§ **Work task**: In the listing below, how many lines include "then"? Give the number and no other text.

§ **Working data**:
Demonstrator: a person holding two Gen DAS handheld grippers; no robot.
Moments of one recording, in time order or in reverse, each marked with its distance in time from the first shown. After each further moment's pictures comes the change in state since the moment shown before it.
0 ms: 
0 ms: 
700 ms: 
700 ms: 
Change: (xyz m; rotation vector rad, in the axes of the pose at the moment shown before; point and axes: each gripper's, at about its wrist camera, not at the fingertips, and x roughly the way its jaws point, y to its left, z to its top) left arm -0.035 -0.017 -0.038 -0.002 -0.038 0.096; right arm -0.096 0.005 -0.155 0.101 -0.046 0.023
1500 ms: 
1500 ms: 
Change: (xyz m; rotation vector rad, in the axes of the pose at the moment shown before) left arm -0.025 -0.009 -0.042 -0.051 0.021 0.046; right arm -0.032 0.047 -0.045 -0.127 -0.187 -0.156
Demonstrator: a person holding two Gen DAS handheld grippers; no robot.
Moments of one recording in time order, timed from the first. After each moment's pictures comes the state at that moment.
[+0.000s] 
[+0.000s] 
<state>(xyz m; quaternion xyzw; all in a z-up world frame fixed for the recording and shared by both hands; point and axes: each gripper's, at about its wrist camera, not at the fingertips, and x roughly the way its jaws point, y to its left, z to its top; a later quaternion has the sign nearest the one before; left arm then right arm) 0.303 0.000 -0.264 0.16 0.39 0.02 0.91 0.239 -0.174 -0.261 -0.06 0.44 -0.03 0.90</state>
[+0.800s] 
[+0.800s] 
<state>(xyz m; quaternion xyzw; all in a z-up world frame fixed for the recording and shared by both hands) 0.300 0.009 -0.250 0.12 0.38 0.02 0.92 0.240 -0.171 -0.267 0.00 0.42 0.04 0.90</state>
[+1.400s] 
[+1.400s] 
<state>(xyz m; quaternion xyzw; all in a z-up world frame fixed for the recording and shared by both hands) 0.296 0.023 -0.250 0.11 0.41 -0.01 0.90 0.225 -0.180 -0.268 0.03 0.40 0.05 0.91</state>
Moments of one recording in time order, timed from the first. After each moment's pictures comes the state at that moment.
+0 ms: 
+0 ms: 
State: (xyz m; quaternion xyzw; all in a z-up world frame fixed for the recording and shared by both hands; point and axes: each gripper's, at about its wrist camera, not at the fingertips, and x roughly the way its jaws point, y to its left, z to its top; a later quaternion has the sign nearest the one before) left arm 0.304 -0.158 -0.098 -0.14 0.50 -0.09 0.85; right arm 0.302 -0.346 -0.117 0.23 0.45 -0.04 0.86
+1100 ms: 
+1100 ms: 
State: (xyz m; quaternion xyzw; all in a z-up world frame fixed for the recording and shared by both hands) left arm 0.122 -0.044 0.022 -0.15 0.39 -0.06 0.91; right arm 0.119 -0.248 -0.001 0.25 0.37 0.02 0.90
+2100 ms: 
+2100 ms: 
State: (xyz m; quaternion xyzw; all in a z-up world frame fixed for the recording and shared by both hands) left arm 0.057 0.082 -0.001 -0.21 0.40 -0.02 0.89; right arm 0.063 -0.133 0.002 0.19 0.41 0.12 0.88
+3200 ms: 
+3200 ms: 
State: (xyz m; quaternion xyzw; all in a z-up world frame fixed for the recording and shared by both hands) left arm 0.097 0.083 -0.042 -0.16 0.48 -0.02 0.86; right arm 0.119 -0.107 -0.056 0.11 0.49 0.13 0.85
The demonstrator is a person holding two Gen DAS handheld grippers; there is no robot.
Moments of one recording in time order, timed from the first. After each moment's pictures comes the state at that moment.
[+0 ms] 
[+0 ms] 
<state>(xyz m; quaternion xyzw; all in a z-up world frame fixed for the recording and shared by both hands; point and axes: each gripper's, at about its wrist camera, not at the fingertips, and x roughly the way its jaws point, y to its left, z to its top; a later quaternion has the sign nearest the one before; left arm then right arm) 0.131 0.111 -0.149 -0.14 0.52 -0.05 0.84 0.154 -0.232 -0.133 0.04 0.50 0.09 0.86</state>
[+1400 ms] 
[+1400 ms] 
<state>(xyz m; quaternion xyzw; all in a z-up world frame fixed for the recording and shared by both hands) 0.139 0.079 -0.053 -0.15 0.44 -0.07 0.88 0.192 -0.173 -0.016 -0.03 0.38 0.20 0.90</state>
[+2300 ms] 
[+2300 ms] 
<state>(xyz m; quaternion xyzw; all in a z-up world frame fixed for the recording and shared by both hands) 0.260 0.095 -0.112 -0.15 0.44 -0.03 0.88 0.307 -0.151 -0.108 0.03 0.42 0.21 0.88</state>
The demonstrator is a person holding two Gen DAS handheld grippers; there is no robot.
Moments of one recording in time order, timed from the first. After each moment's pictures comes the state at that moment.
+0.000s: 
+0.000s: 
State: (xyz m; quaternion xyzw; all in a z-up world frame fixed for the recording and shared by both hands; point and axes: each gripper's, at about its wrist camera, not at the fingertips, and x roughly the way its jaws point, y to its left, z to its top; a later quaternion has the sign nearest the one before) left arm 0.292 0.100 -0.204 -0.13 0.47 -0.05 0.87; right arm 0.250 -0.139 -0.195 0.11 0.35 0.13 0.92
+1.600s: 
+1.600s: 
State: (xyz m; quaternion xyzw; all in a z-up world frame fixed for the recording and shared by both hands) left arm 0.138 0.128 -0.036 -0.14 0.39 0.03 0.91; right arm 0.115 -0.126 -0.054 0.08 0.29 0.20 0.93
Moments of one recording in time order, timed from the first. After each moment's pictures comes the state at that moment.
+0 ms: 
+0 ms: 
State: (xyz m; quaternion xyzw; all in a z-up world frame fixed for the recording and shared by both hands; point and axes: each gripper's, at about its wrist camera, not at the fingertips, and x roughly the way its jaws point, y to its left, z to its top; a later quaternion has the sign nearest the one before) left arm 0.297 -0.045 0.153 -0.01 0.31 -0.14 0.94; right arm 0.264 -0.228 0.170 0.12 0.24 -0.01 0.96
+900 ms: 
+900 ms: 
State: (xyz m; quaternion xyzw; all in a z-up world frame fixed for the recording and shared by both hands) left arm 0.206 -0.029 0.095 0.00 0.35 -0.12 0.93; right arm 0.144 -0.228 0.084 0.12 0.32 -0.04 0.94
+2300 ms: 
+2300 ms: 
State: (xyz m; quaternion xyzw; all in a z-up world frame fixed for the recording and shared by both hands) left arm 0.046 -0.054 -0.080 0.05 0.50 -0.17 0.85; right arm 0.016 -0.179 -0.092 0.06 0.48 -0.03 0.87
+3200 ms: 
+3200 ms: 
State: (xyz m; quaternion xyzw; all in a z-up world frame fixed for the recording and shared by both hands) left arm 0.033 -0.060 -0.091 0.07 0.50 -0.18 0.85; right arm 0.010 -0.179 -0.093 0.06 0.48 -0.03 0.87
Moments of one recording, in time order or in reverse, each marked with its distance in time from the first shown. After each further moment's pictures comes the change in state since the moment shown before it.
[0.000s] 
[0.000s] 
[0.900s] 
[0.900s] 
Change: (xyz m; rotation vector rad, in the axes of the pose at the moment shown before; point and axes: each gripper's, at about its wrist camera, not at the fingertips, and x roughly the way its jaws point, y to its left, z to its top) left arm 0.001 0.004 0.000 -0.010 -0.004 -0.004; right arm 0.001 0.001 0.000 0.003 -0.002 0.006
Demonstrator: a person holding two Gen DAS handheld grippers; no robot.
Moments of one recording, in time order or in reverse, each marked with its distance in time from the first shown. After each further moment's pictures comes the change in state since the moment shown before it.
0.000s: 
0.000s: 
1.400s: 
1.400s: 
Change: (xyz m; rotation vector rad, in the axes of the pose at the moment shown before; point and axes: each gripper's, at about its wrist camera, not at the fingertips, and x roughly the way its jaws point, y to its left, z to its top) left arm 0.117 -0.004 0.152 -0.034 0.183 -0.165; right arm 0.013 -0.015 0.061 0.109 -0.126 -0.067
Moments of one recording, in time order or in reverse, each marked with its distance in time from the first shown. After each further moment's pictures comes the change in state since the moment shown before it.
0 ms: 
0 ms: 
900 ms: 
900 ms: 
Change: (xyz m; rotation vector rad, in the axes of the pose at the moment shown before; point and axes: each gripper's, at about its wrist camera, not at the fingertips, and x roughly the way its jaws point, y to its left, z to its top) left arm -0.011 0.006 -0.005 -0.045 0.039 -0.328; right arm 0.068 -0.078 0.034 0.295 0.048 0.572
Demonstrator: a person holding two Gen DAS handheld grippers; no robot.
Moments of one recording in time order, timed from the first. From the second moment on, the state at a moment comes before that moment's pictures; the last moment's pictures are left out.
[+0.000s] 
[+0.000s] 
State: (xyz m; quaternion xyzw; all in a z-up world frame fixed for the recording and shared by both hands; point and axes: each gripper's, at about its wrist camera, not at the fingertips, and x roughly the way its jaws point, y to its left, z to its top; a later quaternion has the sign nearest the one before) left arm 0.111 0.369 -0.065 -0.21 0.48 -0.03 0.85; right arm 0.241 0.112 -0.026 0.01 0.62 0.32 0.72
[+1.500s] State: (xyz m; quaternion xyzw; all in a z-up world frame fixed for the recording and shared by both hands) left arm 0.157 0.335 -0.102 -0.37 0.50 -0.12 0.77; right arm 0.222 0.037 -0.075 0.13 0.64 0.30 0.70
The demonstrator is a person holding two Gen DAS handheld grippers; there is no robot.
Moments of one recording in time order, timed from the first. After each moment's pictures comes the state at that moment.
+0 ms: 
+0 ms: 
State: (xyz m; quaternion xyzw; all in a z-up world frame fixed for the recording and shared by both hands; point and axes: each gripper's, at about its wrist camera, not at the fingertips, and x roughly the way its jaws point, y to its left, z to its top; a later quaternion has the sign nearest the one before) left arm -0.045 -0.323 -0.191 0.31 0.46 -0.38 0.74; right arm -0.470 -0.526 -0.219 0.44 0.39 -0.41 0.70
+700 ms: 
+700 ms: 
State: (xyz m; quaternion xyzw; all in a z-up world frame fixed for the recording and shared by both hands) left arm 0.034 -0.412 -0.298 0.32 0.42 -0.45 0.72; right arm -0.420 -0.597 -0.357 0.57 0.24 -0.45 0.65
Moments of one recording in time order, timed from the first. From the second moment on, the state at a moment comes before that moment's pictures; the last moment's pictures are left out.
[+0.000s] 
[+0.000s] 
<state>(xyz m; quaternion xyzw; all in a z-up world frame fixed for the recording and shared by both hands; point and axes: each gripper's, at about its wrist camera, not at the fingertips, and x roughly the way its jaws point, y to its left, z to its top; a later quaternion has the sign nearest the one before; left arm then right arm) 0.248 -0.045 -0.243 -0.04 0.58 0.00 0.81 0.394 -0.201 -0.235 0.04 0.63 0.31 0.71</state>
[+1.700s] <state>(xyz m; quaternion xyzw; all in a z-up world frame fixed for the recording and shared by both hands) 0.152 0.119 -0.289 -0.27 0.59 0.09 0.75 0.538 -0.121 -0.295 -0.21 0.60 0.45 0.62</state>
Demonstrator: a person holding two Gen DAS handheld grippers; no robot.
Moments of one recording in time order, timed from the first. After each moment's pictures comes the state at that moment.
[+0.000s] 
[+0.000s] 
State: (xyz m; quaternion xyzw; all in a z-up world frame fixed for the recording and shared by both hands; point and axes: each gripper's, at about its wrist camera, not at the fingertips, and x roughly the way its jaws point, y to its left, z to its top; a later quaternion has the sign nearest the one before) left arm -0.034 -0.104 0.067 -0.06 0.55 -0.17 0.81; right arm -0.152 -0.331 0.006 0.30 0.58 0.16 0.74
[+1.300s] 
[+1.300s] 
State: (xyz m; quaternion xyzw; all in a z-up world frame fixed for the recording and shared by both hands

§ **Reply to the exercise**: 3